--- Material shown ---
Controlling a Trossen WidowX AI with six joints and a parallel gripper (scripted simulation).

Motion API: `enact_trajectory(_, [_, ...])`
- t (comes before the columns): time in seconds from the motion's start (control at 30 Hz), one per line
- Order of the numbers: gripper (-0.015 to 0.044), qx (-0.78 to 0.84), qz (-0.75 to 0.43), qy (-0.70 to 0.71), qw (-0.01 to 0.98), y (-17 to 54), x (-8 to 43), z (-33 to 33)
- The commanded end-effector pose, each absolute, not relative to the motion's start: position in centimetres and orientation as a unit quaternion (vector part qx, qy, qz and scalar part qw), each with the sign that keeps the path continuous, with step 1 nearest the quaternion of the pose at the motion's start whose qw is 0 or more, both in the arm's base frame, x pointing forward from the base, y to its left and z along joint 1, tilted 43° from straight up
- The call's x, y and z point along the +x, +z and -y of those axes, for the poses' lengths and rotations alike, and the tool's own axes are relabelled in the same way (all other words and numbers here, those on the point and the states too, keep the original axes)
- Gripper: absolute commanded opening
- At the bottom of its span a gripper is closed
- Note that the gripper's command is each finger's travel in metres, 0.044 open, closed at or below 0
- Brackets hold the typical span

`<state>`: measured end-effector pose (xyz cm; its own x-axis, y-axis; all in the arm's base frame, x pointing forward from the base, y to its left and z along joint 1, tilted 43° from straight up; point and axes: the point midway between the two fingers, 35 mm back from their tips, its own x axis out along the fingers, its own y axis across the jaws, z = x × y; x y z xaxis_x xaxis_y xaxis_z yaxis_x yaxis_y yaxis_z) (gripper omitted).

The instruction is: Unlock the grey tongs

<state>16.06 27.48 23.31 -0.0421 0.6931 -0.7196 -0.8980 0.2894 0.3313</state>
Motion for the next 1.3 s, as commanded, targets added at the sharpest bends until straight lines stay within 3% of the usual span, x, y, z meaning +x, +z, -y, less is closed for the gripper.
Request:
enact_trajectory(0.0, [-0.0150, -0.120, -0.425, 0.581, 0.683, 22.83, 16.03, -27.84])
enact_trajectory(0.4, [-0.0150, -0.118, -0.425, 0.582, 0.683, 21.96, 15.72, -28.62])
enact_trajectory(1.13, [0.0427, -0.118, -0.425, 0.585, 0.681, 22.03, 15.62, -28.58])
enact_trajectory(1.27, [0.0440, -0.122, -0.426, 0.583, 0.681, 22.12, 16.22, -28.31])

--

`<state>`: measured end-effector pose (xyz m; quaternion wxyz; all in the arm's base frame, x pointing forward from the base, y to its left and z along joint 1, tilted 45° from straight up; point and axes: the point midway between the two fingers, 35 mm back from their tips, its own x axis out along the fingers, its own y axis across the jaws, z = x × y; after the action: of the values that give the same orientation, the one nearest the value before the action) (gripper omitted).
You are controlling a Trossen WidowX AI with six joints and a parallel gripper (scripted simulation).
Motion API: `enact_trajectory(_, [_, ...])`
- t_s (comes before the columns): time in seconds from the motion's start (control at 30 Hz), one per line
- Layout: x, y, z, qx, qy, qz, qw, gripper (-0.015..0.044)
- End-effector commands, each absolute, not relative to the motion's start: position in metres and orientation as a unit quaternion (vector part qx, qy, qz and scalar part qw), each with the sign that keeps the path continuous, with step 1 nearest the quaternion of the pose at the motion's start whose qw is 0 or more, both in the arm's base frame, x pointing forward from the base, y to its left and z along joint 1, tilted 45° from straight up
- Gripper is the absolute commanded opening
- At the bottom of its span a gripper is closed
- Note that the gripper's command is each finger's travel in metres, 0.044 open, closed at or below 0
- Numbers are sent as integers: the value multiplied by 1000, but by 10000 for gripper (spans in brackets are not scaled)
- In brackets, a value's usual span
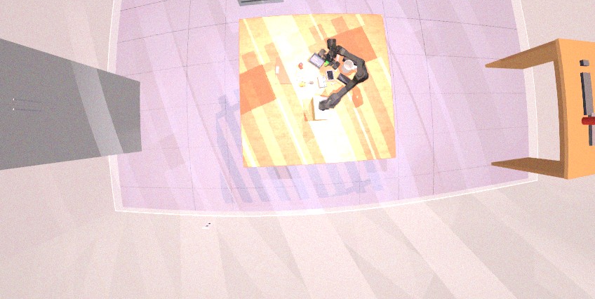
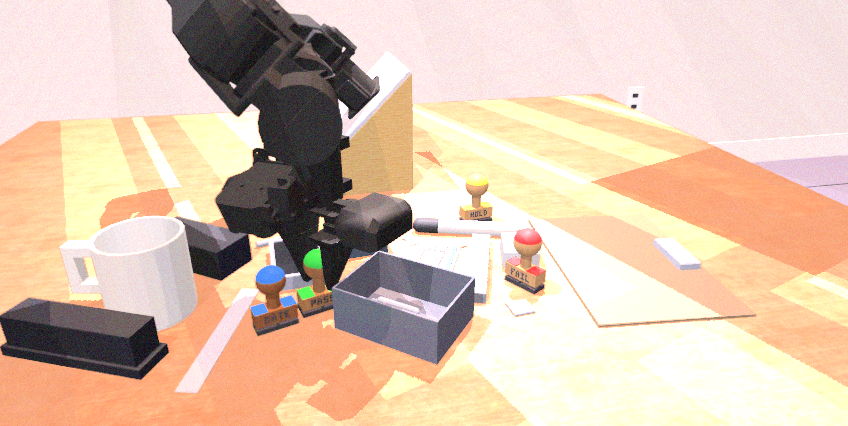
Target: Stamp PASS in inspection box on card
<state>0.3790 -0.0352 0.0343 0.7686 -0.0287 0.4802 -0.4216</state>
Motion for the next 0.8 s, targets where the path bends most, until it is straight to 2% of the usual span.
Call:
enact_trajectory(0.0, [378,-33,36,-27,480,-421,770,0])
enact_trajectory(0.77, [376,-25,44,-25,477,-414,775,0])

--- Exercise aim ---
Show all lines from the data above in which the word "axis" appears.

--- Task result ---
`<state>`: measured end-effector pose (xyz cm; its own x-axis, y-axis; all in the arm's base frame, x pointing forward from the base, y to its left and z along joint 1, tilted 43° from straight up; point and axes: the point midway between the two fingers, 35 mm back from their tips, its own x axis out along the fingers, its own y axis across the jaws, z = x × y; x y z xaxis_x xaxis_y xaxis_z yaxis_x yaxis_y yaxis_z) (gripper omitted).
`<state>`: measured end-effector pose (xyz m; quaternion wxyz; all in the arm's base frame, x pointing forward from the base, y to its left and z along joint 1, tilted 45° from straight up; point and axes: the point midway between the two fingers, 35 mm back from their tips, its own x axis out along the fingers, its own y axis across the jaws, z = x × y; after the action: of the values that give the same orientation, the one nearest the value before the action) (gripper omitted).

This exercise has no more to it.